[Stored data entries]
--*--
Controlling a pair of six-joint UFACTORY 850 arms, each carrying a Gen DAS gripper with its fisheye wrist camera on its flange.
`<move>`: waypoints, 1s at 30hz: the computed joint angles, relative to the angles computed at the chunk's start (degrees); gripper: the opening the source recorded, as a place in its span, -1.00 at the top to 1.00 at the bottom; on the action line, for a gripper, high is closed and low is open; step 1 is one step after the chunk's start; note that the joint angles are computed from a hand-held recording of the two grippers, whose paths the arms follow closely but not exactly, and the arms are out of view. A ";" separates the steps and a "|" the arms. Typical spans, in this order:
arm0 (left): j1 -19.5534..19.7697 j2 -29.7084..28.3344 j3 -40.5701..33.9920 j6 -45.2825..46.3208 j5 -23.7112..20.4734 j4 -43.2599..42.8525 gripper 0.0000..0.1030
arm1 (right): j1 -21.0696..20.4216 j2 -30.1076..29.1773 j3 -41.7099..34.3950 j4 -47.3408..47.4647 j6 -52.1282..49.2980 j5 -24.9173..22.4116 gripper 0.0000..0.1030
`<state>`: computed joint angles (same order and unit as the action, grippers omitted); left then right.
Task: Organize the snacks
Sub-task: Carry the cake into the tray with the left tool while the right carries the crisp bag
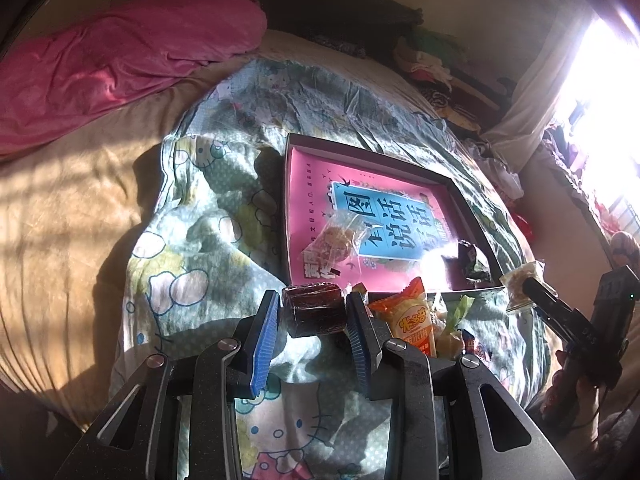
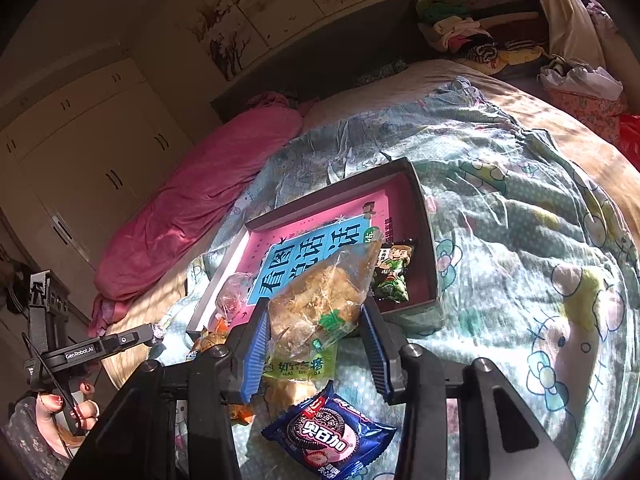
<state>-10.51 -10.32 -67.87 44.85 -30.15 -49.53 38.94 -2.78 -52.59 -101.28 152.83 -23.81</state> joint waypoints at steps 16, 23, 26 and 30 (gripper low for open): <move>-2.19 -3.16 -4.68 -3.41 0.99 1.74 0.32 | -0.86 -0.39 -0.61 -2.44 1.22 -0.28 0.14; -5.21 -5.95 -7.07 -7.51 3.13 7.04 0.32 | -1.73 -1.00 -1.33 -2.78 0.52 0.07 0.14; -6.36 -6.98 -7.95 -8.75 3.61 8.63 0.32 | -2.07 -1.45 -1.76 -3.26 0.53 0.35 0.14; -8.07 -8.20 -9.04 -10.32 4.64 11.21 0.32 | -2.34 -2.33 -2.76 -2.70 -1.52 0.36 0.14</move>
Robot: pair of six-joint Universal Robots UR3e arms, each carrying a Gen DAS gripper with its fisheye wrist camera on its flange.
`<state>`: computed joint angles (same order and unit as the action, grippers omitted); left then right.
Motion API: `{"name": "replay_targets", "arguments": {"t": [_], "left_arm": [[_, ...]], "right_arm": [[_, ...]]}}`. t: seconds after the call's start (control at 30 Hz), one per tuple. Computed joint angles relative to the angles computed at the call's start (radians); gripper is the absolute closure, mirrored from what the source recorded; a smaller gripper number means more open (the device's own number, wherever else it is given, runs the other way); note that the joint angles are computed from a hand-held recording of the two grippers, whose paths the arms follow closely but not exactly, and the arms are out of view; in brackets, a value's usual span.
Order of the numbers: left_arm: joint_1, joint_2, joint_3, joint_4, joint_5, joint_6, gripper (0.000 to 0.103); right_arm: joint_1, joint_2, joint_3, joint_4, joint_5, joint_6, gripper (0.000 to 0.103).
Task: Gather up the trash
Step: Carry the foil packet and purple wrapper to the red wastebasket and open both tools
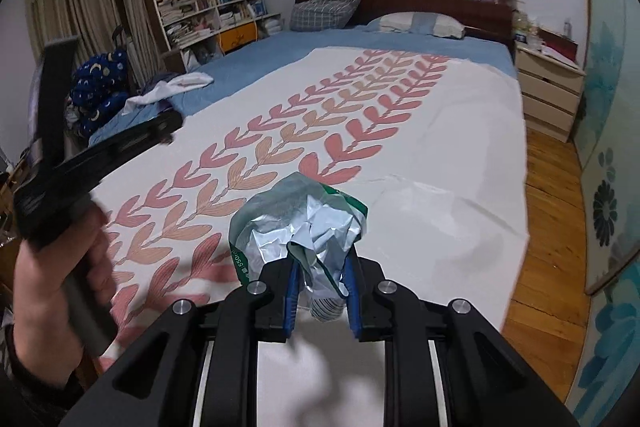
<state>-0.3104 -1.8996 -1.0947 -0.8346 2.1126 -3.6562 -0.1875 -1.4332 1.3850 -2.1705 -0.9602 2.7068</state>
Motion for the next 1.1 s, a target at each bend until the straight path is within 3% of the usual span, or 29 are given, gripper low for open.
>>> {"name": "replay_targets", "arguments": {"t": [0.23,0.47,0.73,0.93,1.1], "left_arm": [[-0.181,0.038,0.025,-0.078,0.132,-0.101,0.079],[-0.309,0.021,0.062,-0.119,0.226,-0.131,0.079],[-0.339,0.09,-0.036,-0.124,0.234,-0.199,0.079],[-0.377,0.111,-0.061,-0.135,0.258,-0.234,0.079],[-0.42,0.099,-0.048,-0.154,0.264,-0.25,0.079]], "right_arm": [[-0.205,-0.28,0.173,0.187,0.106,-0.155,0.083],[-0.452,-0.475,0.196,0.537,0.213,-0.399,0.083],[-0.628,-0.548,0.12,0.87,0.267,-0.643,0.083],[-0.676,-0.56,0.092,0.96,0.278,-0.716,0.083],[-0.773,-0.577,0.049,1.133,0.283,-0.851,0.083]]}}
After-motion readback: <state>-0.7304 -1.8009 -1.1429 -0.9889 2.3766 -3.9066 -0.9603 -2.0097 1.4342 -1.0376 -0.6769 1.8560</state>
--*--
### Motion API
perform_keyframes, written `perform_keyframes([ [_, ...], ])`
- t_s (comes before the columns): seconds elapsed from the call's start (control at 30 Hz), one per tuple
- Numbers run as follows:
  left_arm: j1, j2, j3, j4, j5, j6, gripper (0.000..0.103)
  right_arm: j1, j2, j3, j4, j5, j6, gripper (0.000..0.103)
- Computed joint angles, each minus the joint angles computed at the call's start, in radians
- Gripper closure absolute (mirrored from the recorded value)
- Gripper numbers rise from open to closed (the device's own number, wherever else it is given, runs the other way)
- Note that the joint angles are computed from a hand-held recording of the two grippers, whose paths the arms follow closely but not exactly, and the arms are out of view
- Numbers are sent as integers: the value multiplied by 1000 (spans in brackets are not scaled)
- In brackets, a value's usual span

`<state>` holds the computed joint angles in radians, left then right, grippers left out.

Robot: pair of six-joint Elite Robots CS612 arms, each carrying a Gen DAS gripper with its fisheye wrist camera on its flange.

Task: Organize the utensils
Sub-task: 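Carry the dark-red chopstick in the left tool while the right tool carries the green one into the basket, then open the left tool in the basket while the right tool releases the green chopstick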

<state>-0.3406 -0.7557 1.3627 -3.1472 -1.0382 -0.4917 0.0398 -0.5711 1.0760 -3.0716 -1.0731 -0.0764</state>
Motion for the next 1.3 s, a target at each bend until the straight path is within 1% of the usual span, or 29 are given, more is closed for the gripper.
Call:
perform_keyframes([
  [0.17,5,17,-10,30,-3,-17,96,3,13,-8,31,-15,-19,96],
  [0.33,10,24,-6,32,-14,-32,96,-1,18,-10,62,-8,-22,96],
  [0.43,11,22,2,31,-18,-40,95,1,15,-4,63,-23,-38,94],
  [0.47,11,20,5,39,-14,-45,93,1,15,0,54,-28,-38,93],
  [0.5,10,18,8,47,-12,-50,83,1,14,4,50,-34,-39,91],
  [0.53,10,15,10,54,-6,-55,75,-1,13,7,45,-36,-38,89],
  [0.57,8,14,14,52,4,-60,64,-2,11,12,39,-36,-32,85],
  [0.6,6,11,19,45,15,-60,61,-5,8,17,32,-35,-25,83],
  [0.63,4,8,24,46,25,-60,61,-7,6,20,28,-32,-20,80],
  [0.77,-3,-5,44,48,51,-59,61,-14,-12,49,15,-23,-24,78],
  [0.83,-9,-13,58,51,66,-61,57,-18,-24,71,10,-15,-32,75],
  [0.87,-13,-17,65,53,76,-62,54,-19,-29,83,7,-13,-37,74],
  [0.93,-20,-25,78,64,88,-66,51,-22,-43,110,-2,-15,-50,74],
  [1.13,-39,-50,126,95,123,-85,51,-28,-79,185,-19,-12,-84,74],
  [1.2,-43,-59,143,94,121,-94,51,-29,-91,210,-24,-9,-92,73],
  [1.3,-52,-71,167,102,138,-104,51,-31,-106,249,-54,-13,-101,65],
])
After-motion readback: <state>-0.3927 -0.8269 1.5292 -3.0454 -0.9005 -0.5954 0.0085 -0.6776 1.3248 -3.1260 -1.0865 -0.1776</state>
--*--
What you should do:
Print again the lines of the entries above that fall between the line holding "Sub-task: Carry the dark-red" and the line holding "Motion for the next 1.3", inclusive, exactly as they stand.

Result of the task:
Sub-task: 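Carry the dark-red chopstick in the left tool while the right tool carries the green one into the basket, then open the left tool in the basket while the right tool releases the green chopstick
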
<state>-0.3406 -0.7557 1.3627 -3.1472 -1.0382 -0.4917 0.0398 -0.5711 1.0760 -3.0716 -1.0731 -0.0764</state>
Motion for the next 1.3 s, a target at each bend until the straight path is within 1% of the usual span, or 29 are given, more is closed for the gripper.

Nothing more remains for this exercise.